- EXERCISE
Search the listing below for "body". Copy each matching line.

- SOURCE MATERIAL
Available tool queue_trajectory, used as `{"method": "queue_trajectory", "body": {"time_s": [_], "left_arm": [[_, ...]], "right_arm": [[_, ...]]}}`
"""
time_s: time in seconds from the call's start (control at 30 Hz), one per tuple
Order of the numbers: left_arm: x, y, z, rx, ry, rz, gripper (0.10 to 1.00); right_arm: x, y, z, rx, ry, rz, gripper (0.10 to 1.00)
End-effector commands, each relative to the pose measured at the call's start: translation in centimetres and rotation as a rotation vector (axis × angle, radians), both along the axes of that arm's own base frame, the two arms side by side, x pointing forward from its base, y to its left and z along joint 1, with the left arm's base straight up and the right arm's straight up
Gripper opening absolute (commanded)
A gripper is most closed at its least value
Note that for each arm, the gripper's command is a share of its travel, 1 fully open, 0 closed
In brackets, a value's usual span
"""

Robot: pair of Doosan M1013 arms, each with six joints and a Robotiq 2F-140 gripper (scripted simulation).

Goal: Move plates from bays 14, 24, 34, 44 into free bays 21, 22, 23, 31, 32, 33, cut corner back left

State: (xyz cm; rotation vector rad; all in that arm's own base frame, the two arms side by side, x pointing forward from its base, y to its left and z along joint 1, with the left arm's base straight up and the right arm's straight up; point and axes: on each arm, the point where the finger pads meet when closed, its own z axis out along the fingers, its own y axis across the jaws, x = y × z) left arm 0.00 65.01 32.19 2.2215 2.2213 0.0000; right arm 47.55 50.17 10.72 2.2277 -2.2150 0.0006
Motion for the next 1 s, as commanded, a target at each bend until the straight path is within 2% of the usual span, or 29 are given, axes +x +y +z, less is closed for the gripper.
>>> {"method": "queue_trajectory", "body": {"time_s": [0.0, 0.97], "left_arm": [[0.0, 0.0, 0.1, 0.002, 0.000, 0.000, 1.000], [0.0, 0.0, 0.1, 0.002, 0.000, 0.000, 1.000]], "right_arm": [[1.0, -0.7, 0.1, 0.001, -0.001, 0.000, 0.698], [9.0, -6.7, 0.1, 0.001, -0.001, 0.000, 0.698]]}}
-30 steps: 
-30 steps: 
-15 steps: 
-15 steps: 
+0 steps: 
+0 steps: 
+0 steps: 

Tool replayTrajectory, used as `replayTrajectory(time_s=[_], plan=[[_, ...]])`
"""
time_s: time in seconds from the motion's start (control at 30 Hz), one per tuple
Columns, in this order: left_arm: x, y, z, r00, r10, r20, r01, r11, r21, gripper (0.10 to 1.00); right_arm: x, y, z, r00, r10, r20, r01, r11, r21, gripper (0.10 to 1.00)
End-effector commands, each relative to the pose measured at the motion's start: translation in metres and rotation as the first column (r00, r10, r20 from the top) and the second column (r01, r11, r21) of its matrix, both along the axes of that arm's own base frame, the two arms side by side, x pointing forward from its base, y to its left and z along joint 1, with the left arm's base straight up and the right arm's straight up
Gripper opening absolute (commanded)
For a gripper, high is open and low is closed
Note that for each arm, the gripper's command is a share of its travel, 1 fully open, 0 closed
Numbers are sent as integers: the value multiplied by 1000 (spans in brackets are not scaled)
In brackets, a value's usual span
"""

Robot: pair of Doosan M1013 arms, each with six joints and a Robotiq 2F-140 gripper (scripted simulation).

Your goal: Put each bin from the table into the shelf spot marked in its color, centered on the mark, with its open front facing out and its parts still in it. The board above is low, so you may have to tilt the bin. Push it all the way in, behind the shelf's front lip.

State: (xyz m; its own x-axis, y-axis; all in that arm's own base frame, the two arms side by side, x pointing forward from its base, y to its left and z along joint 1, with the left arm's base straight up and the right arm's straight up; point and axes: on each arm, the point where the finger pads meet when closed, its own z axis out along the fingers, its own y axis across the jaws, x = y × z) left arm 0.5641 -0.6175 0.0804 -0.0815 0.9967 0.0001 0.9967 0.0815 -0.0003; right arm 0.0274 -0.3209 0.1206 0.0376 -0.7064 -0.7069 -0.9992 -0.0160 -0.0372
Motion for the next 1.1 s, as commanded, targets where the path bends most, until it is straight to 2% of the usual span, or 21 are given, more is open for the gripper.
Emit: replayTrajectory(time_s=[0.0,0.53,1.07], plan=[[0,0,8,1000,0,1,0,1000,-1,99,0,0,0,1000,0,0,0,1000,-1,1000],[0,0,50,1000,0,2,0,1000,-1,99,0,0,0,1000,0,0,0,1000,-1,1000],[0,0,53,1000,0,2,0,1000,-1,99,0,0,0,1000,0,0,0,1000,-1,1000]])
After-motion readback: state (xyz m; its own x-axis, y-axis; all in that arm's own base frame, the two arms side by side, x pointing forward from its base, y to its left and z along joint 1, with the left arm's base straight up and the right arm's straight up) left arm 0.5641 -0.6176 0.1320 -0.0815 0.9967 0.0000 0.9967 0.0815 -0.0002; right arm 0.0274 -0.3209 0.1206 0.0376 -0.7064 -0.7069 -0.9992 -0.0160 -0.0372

- PROBLEM SOLUTION
Available tool queue_trajectory, used as `{"method": "queue_trajectory", "body": {"time_s": [_], "left_arm": [[_, ...]], "right_arm": [[_, ...]]}}`
>>> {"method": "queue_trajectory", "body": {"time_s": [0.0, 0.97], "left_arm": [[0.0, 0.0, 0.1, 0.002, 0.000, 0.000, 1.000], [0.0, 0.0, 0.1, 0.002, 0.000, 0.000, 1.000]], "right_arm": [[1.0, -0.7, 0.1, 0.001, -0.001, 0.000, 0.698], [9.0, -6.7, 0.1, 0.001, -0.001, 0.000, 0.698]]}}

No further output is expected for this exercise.